Celui de l'annonce convergente, où valeurs éditoriales et publicitaires coïncident parfaitement : cas idéal, le Climat de Lecture renforçant la signification de l'annonce. Ainsi l'Express nous renvoie l'image d'individus particulièrement sensibles au regard d'autrui, tout comme les annonces American Express ou Rover; Modes et Travaux, celle de femmes préférant la tradition, le naturel, que séduiront Herta ou Yves Rocher.

3.2 – Validation expérimentale

Selon le Climat de Lecture du titre au sein duquel elle insérera, une même annonce verra donc logiquement croître ou décroître son efficacité publicitaire.

C'est ce résultat que nous allons maintenant nous attacher à valider par l'observation : parmi les multiples critères d'évaluation disponibles, nous avons retenu l'impact, au travers du score de reconnaissance.

Pourquoi l'impact, et non l'agrément, ou la modification d'image? Simplement parce qu'il s'agit du critère le plus couramment usité; mais le même exercice peut s'effectuer à partir de critères tels qu'image, propension à l'achat, etc.
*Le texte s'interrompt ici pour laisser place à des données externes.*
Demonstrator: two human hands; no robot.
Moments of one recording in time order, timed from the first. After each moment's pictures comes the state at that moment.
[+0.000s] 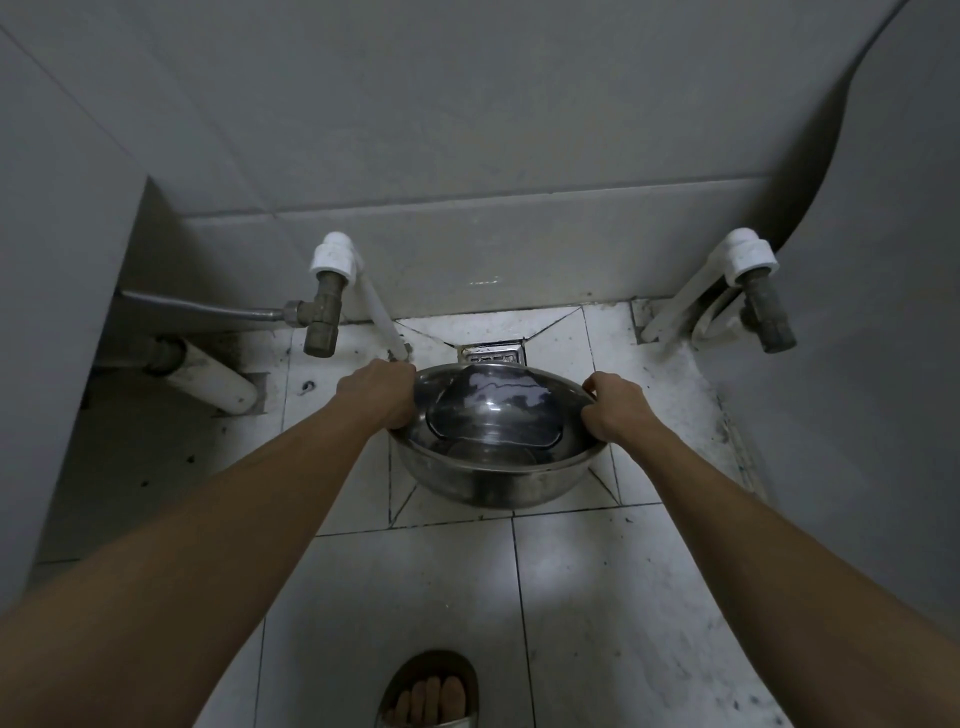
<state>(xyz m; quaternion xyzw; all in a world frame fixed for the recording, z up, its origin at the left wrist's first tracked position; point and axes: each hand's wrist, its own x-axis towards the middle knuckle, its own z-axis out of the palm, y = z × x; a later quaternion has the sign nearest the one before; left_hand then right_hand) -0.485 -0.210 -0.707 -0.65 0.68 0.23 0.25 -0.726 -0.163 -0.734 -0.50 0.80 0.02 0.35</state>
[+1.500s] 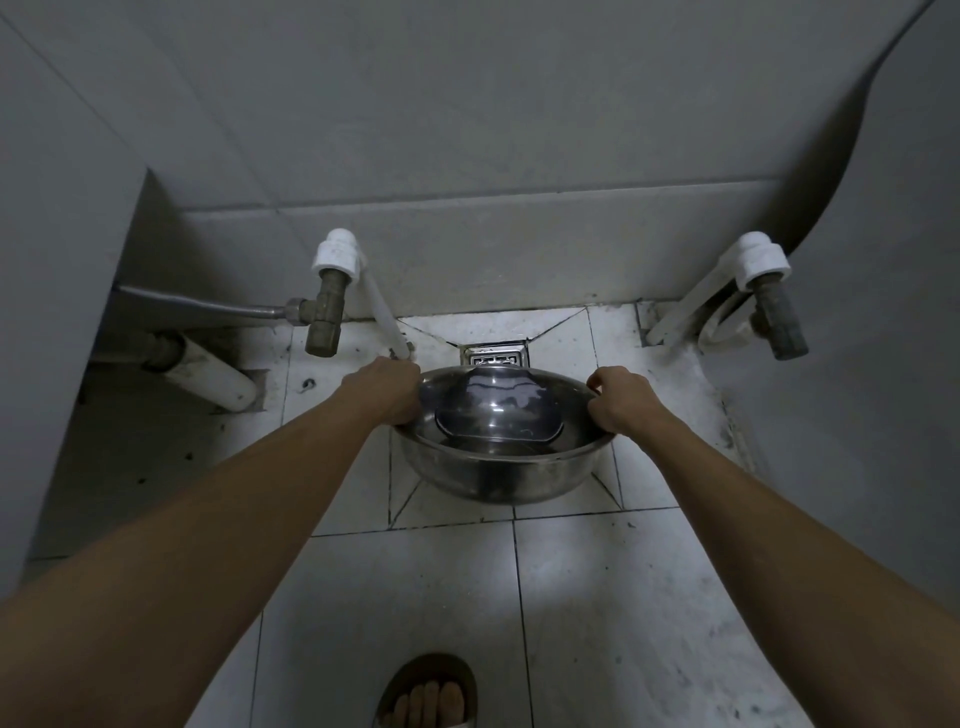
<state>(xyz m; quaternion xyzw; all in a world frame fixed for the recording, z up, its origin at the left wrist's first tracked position) -0.489 -0.212 -0.700 -0.63 0.69 0.24 0.26 -0.726 -0.172 -0.720 -0.50 0.79 0.03 0.36</state>
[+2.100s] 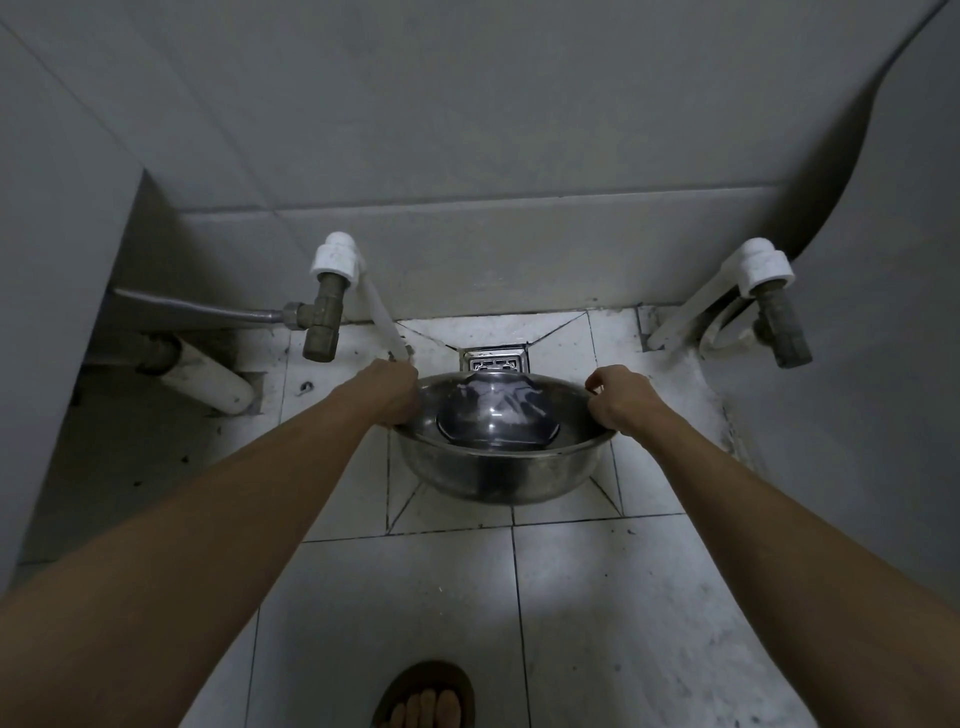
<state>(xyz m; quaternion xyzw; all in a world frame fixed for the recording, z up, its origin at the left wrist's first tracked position) -0.490 -0.218 -0.697 -0.64 0.67 0.27 0.27 -0.727 -0.182 -0.713 -0.48 0.79 0.03 0.38</state>
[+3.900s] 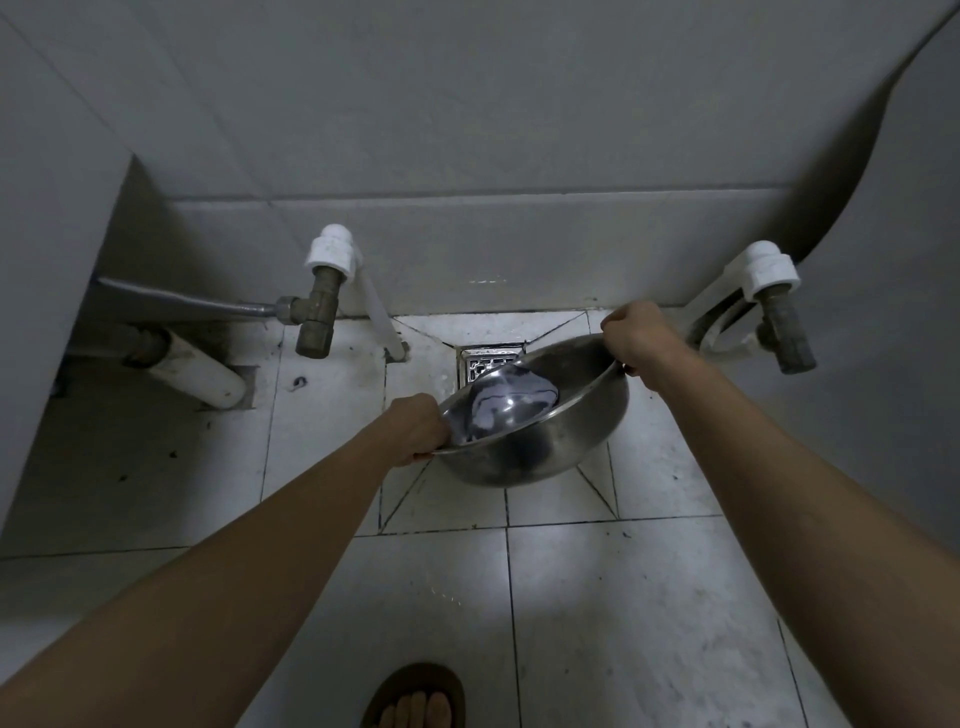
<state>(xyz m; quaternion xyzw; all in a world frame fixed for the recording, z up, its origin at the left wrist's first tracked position) -0.514 -0.186 -0.704 -0.68 0.53 0.48 0.16 -0.739 -0.230 -0.686 -0.42 0.82 -0.10 0.37</state>
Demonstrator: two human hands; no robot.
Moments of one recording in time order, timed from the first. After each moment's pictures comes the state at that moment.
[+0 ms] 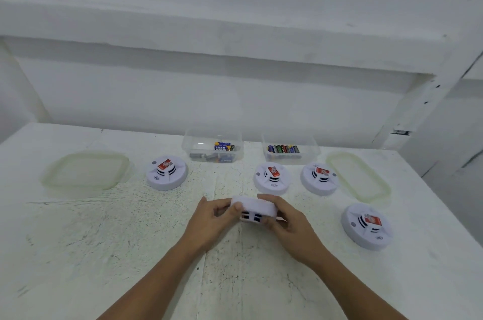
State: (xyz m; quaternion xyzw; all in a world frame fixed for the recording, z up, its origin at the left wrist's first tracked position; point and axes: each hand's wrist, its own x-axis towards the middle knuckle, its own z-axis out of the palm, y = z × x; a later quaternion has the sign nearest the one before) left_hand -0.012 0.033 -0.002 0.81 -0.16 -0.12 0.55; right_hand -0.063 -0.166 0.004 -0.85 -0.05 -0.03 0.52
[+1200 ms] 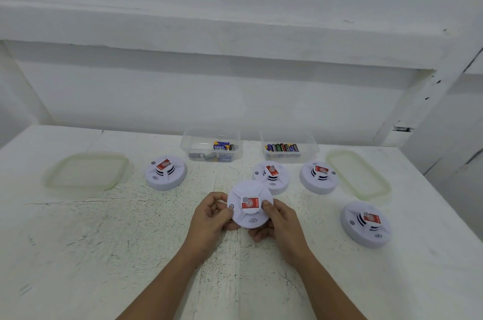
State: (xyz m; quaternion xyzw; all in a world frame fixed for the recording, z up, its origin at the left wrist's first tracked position) left_hand -0.012 0.020 -0.023 0.59 -0.01 -0.12 0.80; right_hand -0.056 -0.143 -0.002 -0.68 0.11 -0.01 0.73
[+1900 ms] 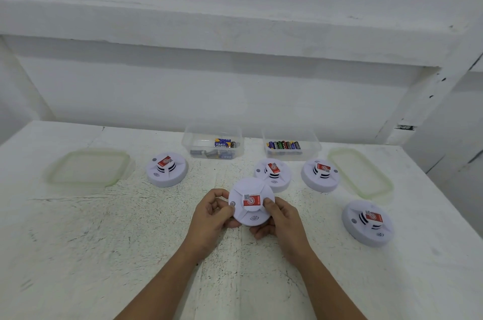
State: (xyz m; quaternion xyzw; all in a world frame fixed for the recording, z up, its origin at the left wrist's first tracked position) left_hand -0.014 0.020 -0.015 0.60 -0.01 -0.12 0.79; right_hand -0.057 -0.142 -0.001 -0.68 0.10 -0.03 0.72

Pour mener à bien cette ultime étape, nous avons utilisé une vingtaine de post-tests publicitaires réalisés en totale indépendance de nos recherches, par l'institut Démoscopie. Ces tests étaient doublement ciblés pour ne retenir comme interviewés :

  • que des individus correspondant parfaitement à la cible de communication.
  • que des individus ayant eu l'occasion d'être exposés au moins une fois au plan média. D'où un second filtre portant sur les habitudes de lecture.

Les individus interrogés appartiennent nécessairement à l'audience utile d'un ou plusieurs titres du plan média : du croisement des scores de reconnaissance, par les habitudes de lecture, se déduit le score de reconnaissance spécifique à chaque titre.
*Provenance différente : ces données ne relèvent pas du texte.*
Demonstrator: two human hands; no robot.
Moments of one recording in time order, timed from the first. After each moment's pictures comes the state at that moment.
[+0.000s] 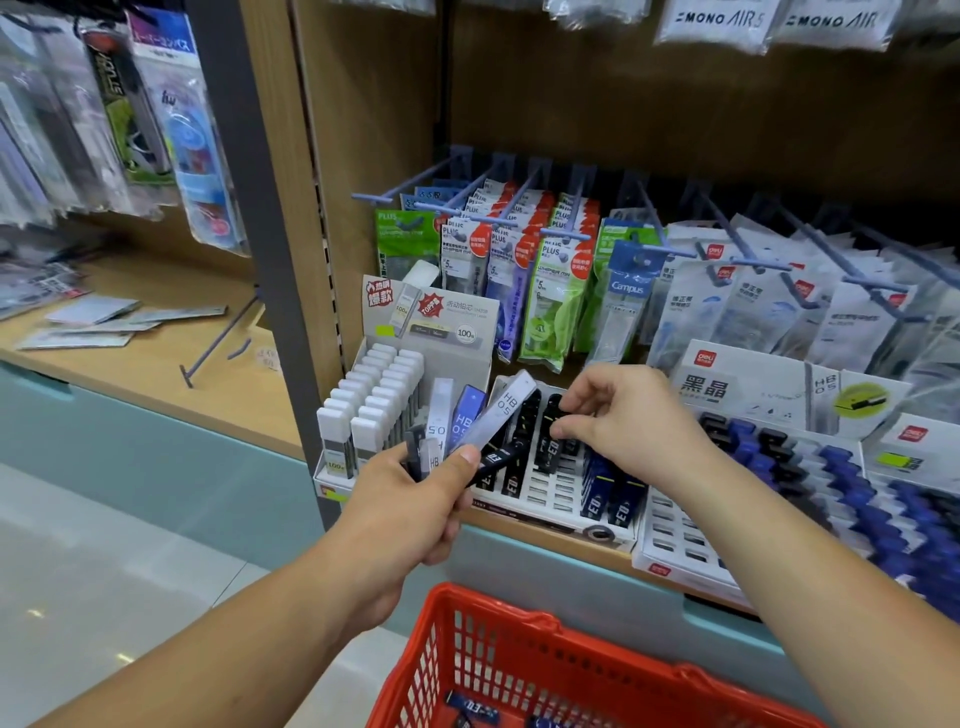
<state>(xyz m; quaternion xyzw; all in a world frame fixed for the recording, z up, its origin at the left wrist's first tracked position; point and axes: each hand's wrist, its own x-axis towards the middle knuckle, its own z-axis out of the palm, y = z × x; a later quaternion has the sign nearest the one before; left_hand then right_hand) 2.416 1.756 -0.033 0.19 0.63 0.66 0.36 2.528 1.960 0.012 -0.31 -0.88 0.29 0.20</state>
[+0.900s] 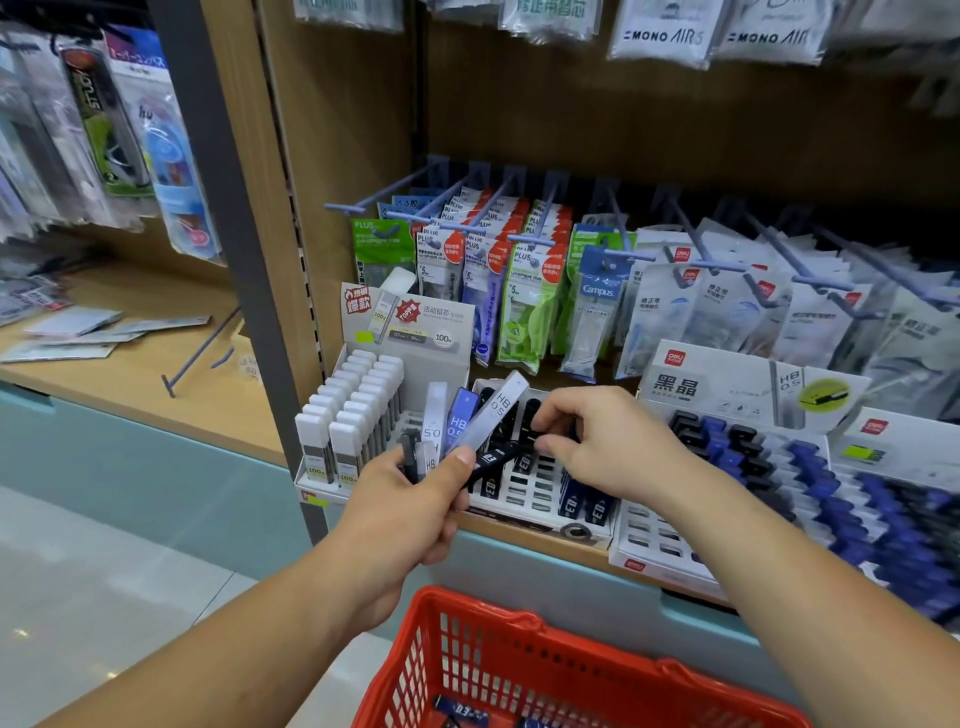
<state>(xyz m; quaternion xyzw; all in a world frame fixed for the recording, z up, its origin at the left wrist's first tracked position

Sur la vingtaine de post-tests analysés, tous fournissent des résultats concordants; les deux que je vais vous présenter concernent, l'un, une annonce de produits de soins haut de gamme, Jeanne Gatineau, insérée dans Modes et Travaux, Marie-Claire, Elle, Madame Figaro et Cosmopolitan.

Et le second, une annonce pour une marque d'électroménager, Radiola, publiée dans Modes et Travaux, Prima, Femme Actuelle et Elle.
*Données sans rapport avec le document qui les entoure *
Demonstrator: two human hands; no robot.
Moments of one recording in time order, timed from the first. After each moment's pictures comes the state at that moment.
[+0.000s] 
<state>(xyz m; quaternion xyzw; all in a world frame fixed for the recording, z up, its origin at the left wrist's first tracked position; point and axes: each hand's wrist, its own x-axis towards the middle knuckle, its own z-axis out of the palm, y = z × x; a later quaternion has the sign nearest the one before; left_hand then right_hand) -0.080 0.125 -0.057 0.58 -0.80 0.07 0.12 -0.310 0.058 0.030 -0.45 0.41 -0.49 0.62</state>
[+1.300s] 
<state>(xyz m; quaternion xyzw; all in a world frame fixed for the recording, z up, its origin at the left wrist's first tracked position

L'annonce Gatineau, très élitiste, transforme le produit, présenté en majesté, un signe de reconnaissance social. La femme qui achète un tel soin de beauté, tire avant tout satisfaction du regard porté sur elle par les autres femmes, d'où un Climat de Lecture conjuguant Extraversion et Distanciation.

Rappelons que celui de l'annonce Radiola, précédemment analysée, était, quant à lui, nettement Introverti.

Le score de reconnaissance de Jeanne Gatineau varie de 53,4% à 33,3%, de Cosmopolitan à Modes et Travaux, celui de Radiola, de 38% à 28,4%, de Modes et Travaux à Elle, ce qui, dans les deux cas, apparaît en parfait accord avec les analyses précédentes.

En d'autres termes, l'efficacité d'une annonce dépend étroitement du Climat de Lecture du titre au sein duquel elle est insérée.

 

Article paru dans : Seminar on Qualitative Research – Esomar, 7th-9th November 1990.
(1) Paternité en fait usurpée, la publicité dans la presse préexistant au lancement de La Presse.
(2) Dan Sperber et Deidre Wilson, La Pertinence, Editions de Minuit - 1989.
(3) In Lector in fabula.
(4) In Lector in fabula.
(5) Cette carte a été réalisée après une analyse sémiologique détaillée des titres féminins majeurs, selon la méthodologie ci-dessus exposée. Les items ainsi dégagés sont ensuite croisés avec les habitudes de lecture des divers titres concernés, par analyse de correspondances.
(6) Georges Péninou, Intelligence de la publicité, Robert Laffont, Paris, 1972.
(7) Edgar Morin, Sélection, réjection, in Communications 49, Paris , Seuil, 1989.